### Action item
Once the images are removed, set down everything else in the listing below exactly.

### Supplied data
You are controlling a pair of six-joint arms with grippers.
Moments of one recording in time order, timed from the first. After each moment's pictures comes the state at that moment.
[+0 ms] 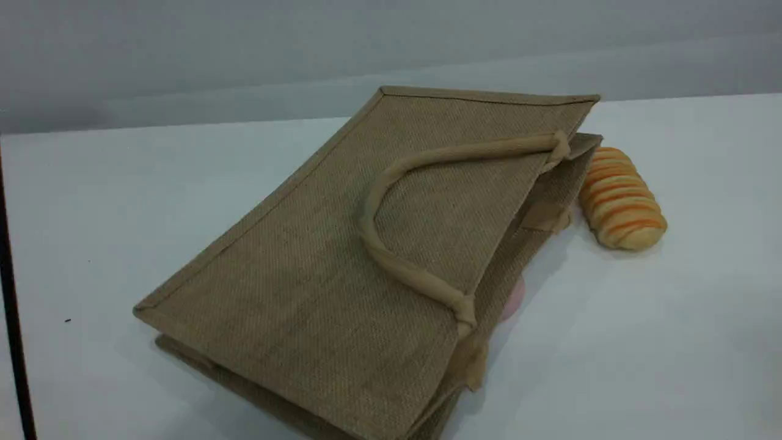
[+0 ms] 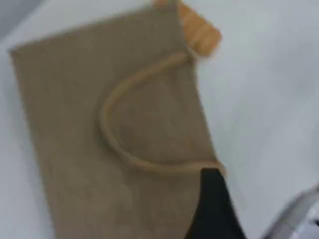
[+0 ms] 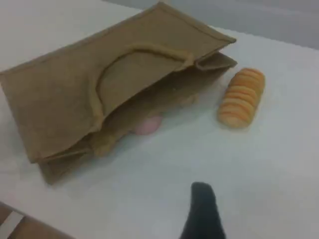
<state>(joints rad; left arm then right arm) -0.72 1.56 -1.74 -0.12 1.22 0.18 0.47 0.02 -0.51 -0.10 1.07 0.14</state>
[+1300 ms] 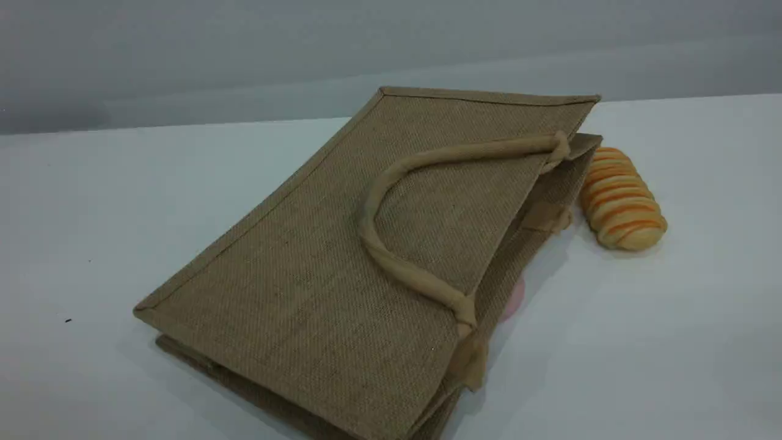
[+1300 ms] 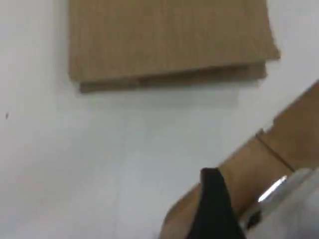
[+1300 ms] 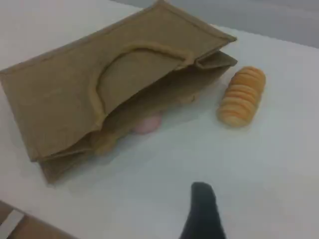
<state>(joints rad) -0.78 0.30 -0.53 0.06 1.11 -0.10 0.47 0.02 -0.51 -0.10 1.07 0.14</state>
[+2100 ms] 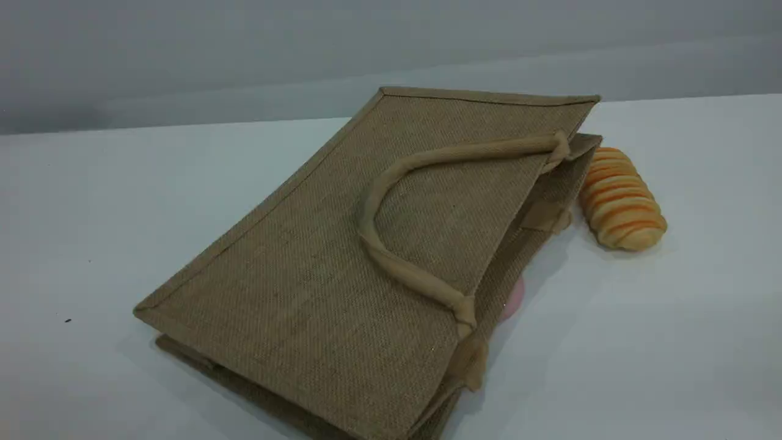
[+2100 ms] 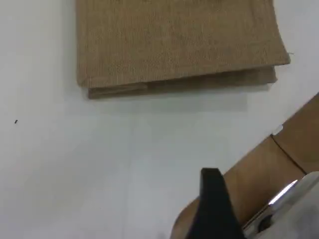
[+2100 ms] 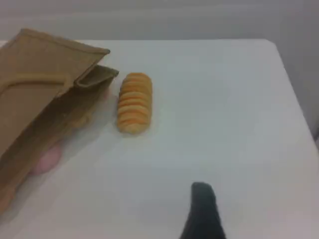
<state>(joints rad) -0.78 0.30 -0.51 0.08 1.08 -0.09 0.05 0.00 -0.51 -0.10 1.07 0.14</state>
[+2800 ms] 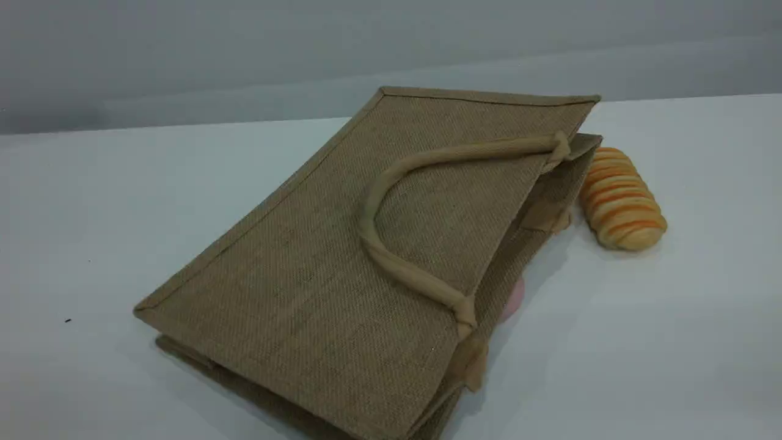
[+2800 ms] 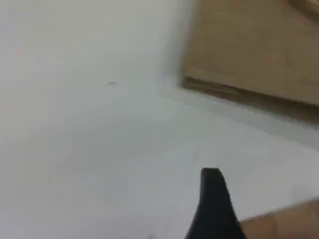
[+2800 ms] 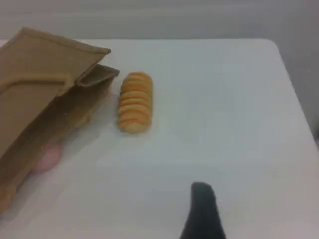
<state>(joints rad) -0.33 0.26 -0.51 0.08 1.08 -0.09 0.05 0.00 -0.51 -0.10 1.07 0.14</state>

### Written response
You are controlling a pair of six-joint arms with grippers.
Moments of one recording in time order, timed from the first. After each moment's pictures comes the state at that moment.
[+0 ms] 
[+0 ms] 
[+0 ms] 
<state>(joints rad; left arm then right arm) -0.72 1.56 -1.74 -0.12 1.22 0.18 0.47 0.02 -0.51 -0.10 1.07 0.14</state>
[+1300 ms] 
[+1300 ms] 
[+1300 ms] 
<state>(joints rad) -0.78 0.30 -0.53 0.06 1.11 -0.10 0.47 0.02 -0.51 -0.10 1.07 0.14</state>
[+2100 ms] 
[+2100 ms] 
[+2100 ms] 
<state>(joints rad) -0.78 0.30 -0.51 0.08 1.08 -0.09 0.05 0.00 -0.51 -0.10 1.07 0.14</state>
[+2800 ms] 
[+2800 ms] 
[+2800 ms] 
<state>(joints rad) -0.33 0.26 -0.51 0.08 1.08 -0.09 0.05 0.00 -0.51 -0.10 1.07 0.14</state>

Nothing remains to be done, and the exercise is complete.